> [About this task]:
Restate the following data in its entirety, word for word and without images.

> [Data provided]:
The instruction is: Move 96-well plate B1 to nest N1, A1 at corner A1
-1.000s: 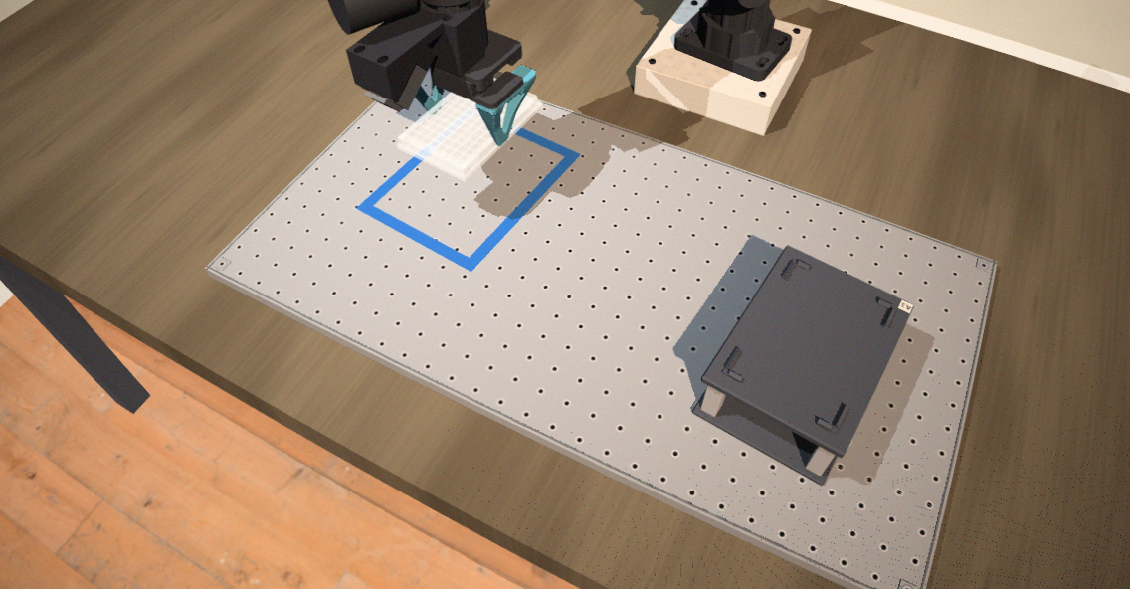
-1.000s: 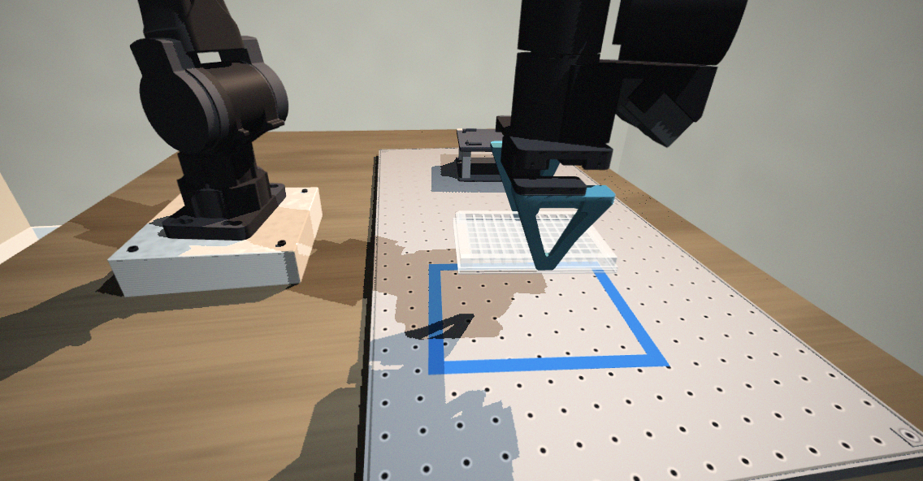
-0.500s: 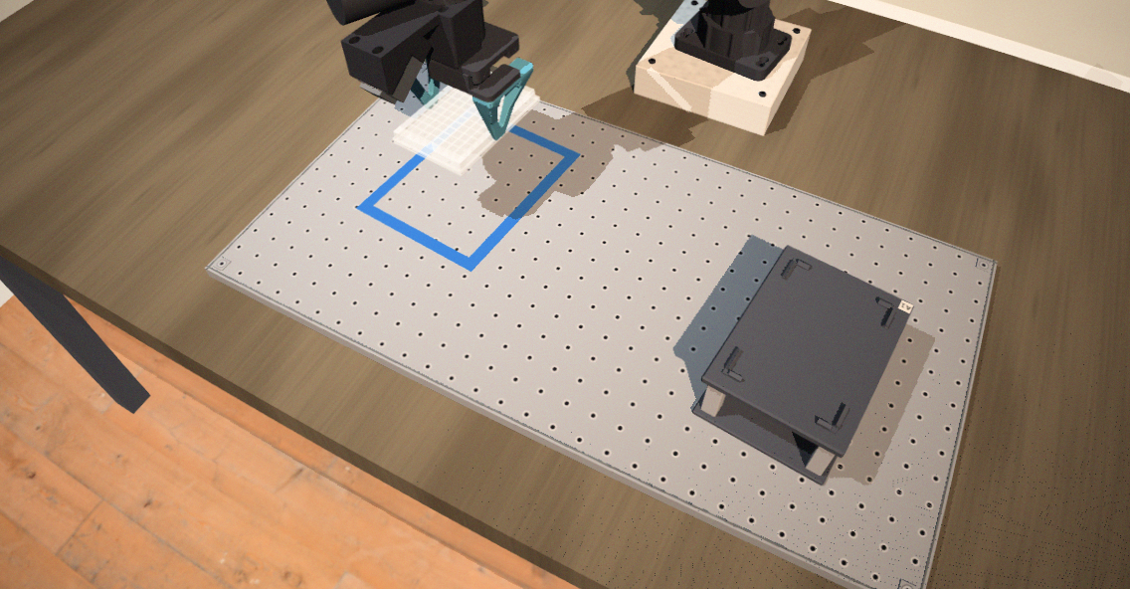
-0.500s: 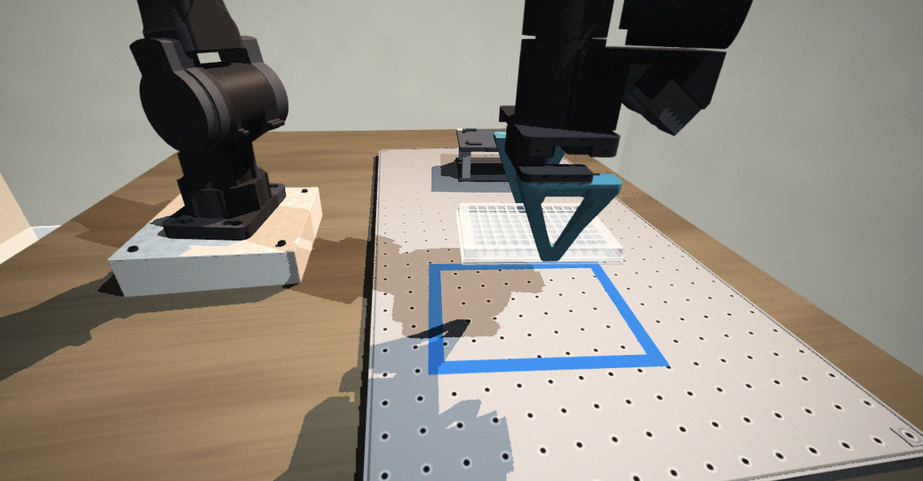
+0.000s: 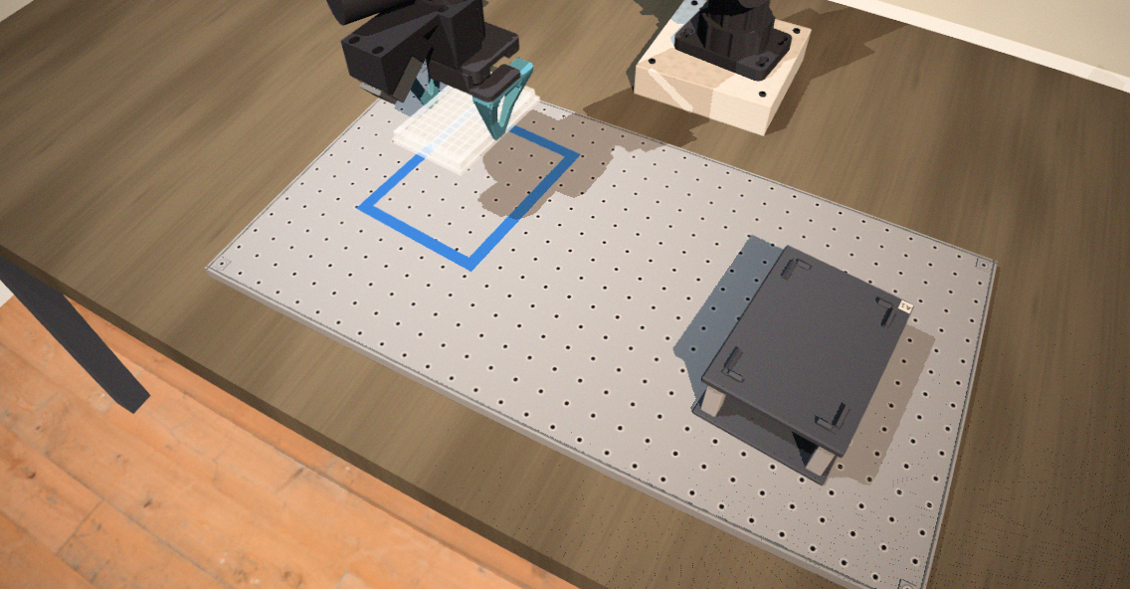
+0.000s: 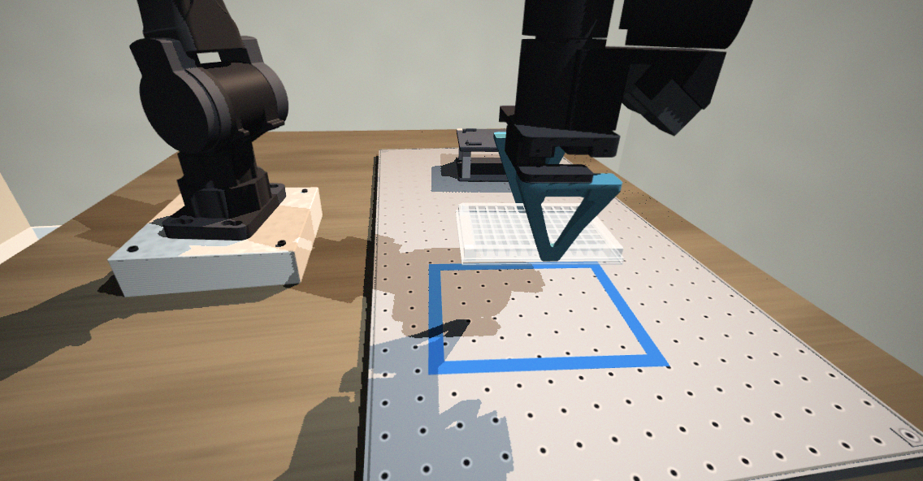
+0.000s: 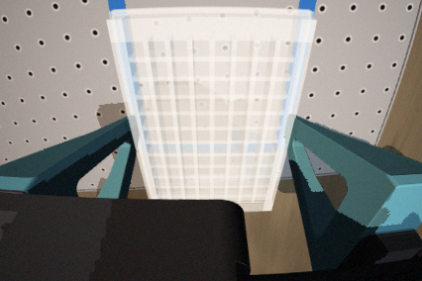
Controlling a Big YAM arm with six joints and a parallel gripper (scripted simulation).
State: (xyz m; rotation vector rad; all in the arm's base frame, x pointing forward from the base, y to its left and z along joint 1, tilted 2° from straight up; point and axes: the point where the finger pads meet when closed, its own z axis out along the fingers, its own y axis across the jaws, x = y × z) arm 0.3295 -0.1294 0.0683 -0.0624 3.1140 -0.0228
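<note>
The 96-well plate is 10 mm below my hand. From my hand the other things lie so: A1 tag: 50 mm behind, 440 mm to the left, 30 mm below; then raised nest N1: 20 mm ahead, 390 mm to the left, 30 mm below.
</note>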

> [Task solution]:
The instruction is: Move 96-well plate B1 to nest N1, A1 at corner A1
-1.000s: 
-1.000s: 
-0.500s: 
-0.500s: 
+0.000s: 
+0.000s: 
+0.000s: 
Controlling a Big YAM arm with six joints and a parallel gripper (scripted simulation).
State: (xyz m; rotation vector rad; all in the arm's base frame, x pointing forward from the base, y to its left and z along joint 1, tilted 2° from straight up; point and axes: the point where the finger pads meet when closed, its own z axis out along the fingers, its own y axis across the jaws, x = y × z) arm 0.3295 -0.1294 0.0683 -0.0624 3.1140 -0.0228
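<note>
The 96-well plate is 10 mm below my hand. From my hand the other things lie so: A1 tag: 50 mm behind, 440 mm to the left, 30 mm below; then raised nest N1: 20 mm ahead, 390 mm to the left, 30 mm below.
</note>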

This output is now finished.